▶ [WHAT THE TASK REQUIRES]
Here the job is to copy the data exactly and to exclude every image from it.

________

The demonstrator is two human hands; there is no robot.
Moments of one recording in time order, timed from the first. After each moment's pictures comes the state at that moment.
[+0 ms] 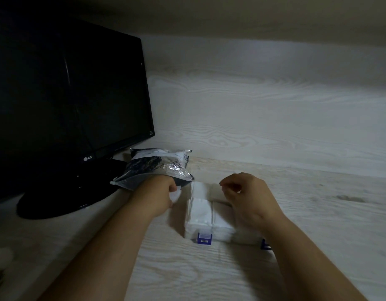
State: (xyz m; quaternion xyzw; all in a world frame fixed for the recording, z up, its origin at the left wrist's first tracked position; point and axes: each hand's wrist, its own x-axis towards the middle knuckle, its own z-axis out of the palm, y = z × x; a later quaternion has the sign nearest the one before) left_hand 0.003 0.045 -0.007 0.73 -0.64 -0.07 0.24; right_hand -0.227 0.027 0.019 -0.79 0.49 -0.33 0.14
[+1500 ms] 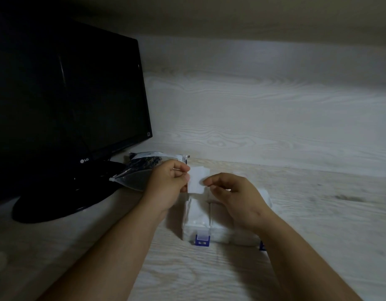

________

▶ [SOLUTION TO THE PROBLEM]
The demonstrator is two human hands; there is no robot.
Moments of one recording in time order, timed from the first. After each moment's pictures comes the state at that moment.
[+0 ms] 
State: (xyz m; quaternion xyzw; all in a world frame fixed for the recording, z up, its origin at the left wrist's first tracked position; point and axes: each hand's wrist, its own x-axis towards the middle knuckle, its own z-axis out of the palm, y = z × x; a later quaternion has the sign nearest the one before) left_hand 0.003 0.045 -0.007 0.73 -0.64 -0.07 0.24; right_hand -0.227 0.027 0.019 -0.79 0.49 -0.33 0.14
[+1500 ms] 

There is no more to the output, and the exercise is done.